TRY IT:
A word-for-word restatement of every entry is what is needed here.

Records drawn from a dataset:

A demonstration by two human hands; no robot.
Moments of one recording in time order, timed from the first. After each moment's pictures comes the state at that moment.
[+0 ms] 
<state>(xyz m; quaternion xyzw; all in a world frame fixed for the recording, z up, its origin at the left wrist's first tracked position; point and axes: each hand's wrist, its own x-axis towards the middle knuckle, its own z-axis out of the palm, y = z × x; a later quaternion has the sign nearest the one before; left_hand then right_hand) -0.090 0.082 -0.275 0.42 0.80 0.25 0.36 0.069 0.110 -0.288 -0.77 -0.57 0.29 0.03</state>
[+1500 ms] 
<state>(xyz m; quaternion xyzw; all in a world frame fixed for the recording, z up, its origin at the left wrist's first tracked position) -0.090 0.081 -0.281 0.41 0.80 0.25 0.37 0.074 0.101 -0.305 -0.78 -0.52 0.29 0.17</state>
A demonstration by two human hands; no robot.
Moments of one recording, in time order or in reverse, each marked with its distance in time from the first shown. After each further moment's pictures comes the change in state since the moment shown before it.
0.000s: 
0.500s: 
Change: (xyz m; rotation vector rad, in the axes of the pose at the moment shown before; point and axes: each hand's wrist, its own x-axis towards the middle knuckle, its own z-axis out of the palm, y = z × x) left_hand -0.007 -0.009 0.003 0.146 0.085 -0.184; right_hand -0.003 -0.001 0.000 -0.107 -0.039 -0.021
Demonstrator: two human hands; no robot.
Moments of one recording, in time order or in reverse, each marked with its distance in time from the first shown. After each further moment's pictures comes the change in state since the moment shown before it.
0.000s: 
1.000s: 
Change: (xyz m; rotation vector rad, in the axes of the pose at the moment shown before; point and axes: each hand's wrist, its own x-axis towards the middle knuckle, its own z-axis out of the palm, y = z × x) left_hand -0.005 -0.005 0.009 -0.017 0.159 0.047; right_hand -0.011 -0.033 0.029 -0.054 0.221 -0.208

TASK RESULT:
A demonstration by two human hands; no robot.
Moments of one recording in time order, timed from the first. After each moment's pictures comes the state at that moment.
[+0 ms] 
<state>(xyz m; quaternion xyzw; all in a world frame fixed for the recording, z up, its origin at the left wrist's first tracked position; point and axes: each hand's wrist, its own x-axis towards the middle knuckle, its own z-axis out of the palm, y = z × x; a later quaternion has the sign nearest the one before; left_hand then right_hand) -0.090 0.082 -0.275 0.42 0.80 0.25 0.36 0.069 0.110 -0.288 -0.77 -0.57 0.29 0.03</state>
[+1500 ms] 
<state>(xyz m; quaternion xyzw; all in a world frame fixed for the recording, z up, its origin at the left wrist's first tracked position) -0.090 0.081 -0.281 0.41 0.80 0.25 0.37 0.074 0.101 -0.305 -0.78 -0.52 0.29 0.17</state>
A demonstration by two human hands; no robot.
Moments of one recording, in time order or in reverse, each marked with its distance in time from the first shown. After each further moment's pictures comes the change in state since the moment shown before it.
0.000s: 
0.500s: 
Change: (xyz m; rotation vector rad, in the axes of the pose at the moment shown before; point and axes: each hand's wrist, its own x-axis towards the middle knuckle, its own z-axis out of the palm, y = z × x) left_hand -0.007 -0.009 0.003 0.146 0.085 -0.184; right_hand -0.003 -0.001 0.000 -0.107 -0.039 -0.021
Demonstrator: two human hands; no robot.
Moments of one recording, in time order or in reverse, each marked with its distance in time from the first shown. After each further moment's pictures comes the change in state since the moment shown before it.
0.000s: 
1.000s: 
Change: (xyz m; rotation vector rad, in the axes of the pose at the moment shown before; point and axes: each hand's wrist, its own x-axis towards the middle knuckle, its own z-axis out of the palm, y = z × x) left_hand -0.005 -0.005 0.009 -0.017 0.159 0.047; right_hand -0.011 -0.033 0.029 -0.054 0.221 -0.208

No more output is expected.